Task description:
An exact copy of every record below is needed, with the pictures left out.
[[ Data shown, beginning ]]
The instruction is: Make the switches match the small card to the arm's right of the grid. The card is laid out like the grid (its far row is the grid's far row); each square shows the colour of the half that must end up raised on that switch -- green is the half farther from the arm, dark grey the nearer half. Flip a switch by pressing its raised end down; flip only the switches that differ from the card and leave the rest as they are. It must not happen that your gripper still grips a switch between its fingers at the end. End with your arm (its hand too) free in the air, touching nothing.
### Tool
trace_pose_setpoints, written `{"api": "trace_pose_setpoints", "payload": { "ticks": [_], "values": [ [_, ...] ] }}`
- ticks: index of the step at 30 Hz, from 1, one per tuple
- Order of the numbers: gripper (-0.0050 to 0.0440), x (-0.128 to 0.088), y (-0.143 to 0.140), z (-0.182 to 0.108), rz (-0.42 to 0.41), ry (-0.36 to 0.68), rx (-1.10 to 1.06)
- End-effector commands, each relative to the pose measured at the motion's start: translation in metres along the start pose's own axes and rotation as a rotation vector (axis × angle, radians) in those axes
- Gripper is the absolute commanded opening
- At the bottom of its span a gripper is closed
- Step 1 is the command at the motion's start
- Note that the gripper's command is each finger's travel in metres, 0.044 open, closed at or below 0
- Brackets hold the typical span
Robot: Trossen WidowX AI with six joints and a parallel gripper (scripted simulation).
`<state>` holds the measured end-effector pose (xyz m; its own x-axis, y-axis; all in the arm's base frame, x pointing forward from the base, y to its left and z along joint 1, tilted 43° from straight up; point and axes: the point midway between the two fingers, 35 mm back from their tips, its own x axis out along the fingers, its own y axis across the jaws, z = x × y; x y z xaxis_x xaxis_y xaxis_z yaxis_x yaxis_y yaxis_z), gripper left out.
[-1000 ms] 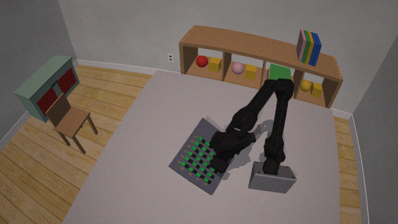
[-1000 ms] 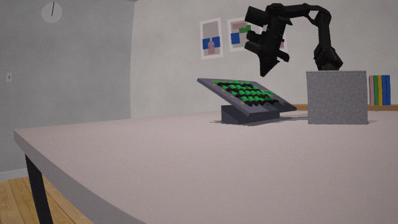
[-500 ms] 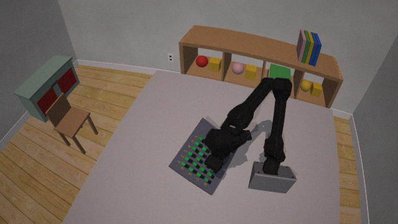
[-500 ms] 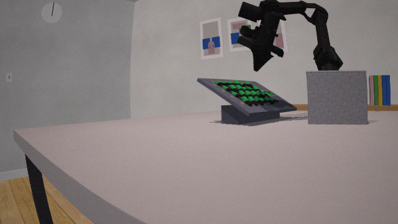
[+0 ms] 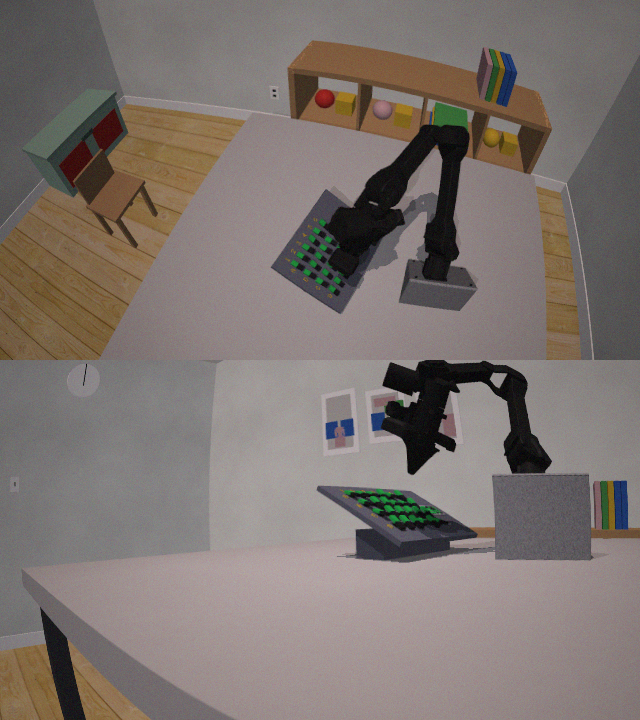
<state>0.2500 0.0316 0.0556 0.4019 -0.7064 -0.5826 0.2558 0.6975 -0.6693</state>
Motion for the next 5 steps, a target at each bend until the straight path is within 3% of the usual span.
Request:
{"api": "trace_pose_setpoints", "payload": {
  "ticks": [1, 5],
  "values": [
    [0.0000, -0.0002, 0.0002, 0.0000, 0.000, 0.001, 0.001],
    [0.0000, -0.0002, 0.0002, 0.0000, 0.000, 0.001, 0.001]
  ]
}}
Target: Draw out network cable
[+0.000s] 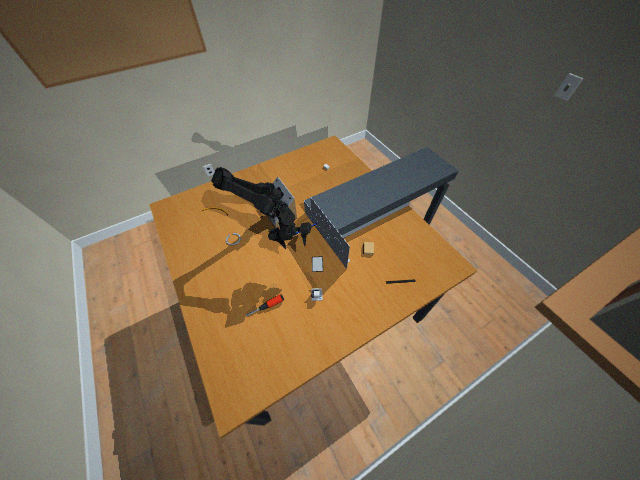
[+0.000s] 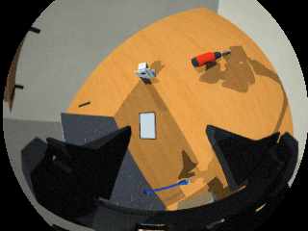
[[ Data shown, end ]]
The completed task:
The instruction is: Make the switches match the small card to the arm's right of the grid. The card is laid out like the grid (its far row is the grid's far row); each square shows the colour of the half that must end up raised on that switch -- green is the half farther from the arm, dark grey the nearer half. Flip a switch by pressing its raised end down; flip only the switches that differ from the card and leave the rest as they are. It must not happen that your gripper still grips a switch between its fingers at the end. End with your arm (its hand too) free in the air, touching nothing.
### Tool
trace_pose_setpoints, written `{"api": "trace_pose_setpoints", "payload": { "ticks": [_], "values": [ [_, ...] ] }}`
- ticks: index of the step at 30 Hz, from 1, one per tuple
- Order of the numbers: gripper (-0.0050 to 0.0440), x (-0.128 to 0.088), y (-0.143 to 0.140), z (-0.182 to 0.108), rz (-0.42 to 0.41), ry (-0.36 to 0.68), rx (-1.10 to 1.06)
- End-effector commands, each relative to the pose measured at the motion's start: translation in metres along the start pose's own axes and rotation as a rotation vector (axis × angle, radians) in those axes
- Gripper is the absolute commanded opening
- At the bottom of its span a gripper is closed
- Step 1 is the command at the motion's start
- Note that the gripper's command is each finger's travel in metres, 0.044 open, closed at or below 0
- Brackets hold the typical span
Robot: Trossen WidowX AI with six joints and a parallel gripper (scripted simulation).
`<state>` holds the measured end-effector pose (xyz m; its own x-axis, y-axis; all in the arm's base frame, x pointing forward from the base, y to its left and z along joint 1, tilted 43° from straight up; point and axes: the point midway between the two fingers, 35 mm back from their tips, its own x axis out along the fingers, its own y axis across the jaws, z = x × y; x y z xaxis_x xaxis_y xaxis_z yaxis_x yaxis_y yaxis_z), gripper left out.
[-1000 ms] 
[-1000 ms] 
[-500 ms] 
[-500 ms] 
[+0 ms] 
<state>0.2500 0.0316 0.0556 0.4019 -0.7064 -0.5826 0.2558 0.6975 -0.6693</state>
Motion for the next 5 steps, a target at each bend until the straight path is within 3% of the usual span.
Request:
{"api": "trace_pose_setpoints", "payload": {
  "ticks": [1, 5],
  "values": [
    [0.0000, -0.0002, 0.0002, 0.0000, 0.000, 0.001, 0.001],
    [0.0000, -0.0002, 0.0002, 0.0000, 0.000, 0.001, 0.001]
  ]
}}
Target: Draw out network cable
[+0.000s] 
[+0.000s] 

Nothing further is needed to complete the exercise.